AI-assisted Implementation
Following the baseline assessment, an AI assist was used to evaluate its impact on diagnostic performance. The YOLOv5x model was integrated into the diagnostic workflow, providing real-time assistance by presenting predictions and bounding boxes for abnormal cell clusters along with cytological slides. This enabled a direct comparison of the evaluators' performance metrics, with and without the aid of AI. The accuracy is defined as the ratio of the number of correctly predicted observations to the total number of observations and is defined as
$$Accuracy = \frac{TP +TN}{TP + TN + FP + FN}$$
Precision, recall, and F1 score were defined in the 'Model Performance Evaluation using Static Images in Object Detection' section. A paired t test using SciPy was conducted to statistically compare these metrics, offering a clear visualization of the performance differences in a boxplot format using Matplotlib.
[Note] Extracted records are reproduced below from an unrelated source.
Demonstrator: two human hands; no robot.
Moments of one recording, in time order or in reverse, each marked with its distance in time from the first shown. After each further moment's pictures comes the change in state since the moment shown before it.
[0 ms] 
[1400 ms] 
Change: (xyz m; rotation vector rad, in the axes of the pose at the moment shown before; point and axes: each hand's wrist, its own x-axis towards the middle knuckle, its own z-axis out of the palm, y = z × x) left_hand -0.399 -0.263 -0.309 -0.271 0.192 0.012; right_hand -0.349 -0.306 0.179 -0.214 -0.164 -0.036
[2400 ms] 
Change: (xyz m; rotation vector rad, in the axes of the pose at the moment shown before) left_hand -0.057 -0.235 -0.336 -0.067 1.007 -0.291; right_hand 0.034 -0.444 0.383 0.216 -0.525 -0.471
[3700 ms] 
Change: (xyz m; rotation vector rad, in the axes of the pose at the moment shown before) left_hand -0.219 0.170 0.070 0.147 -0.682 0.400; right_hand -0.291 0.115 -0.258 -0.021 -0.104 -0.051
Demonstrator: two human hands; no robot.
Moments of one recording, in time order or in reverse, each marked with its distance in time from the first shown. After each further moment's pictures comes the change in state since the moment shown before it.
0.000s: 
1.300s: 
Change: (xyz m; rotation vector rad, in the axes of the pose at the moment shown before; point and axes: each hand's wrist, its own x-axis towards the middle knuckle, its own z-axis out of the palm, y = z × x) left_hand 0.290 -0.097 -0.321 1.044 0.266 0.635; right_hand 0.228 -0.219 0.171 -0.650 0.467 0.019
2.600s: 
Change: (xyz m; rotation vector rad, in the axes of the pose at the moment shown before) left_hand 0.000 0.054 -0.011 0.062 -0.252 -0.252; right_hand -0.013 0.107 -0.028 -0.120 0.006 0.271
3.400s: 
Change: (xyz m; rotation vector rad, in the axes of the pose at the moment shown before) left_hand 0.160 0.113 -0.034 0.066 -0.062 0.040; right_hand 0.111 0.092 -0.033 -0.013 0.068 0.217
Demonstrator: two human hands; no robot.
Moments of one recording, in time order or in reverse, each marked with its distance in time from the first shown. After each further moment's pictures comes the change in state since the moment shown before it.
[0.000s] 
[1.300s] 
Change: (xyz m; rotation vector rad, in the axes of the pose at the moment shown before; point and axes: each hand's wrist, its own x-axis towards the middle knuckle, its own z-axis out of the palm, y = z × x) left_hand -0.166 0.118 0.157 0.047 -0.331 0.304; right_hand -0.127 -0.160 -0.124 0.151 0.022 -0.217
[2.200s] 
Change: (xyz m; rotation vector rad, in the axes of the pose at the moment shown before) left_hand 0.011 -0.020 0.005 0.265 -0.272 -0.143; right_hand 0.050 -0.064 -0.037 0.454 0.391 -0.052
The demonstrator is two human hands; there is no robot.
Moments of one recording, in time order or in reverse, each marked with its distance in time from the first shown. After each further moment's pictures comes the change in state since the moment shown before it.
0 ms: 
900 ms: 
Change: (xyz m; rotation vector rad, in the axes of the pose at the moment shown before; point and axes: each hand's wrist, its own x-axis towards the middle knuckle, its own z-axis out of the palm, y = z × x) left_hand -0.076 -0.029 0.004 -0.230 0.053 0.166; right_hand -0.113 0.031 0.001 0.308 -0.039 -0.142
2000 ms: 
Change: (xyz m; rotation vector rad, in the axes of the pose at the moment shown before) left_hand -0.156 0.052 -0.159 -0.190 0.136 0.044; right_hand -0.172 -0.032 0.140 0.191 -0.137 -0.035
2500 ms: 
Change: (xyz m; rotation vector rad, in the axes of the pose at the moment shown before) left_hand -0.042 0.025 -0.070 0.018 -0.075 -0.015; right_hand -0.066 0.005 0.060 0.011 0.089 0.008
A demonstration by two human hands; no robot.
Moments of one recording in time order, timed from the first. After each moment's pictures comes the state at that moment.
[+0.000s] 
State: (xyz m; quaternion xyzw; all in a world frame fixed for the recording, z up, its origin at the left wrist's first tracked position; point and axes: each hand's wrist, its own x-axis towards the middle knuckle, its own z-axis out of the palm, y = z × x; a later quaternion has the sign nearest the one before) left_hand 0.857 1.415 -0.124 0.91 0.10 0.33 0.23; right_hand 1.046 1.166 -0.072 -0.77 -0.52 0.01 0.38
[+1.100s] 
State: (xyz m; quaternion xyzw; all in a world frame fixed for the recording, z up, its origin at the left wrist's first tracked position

Time Measurement for Diagnosis
The efficiency of the diagnostic process, with and without an AI assistant, was quantified by measuring the time taken to diagnose a set of patients. This study focused on the practical application of AI in a clinical setting, aiming to identify any significant time savings offered by the integration of AI technology. The total diagnostic time for all patients was recorded in a controlled environment, and a paired t test was applied to determine the significance of the time differences, thereby highlighting the potential for AI to streamline the diagnostic workflow.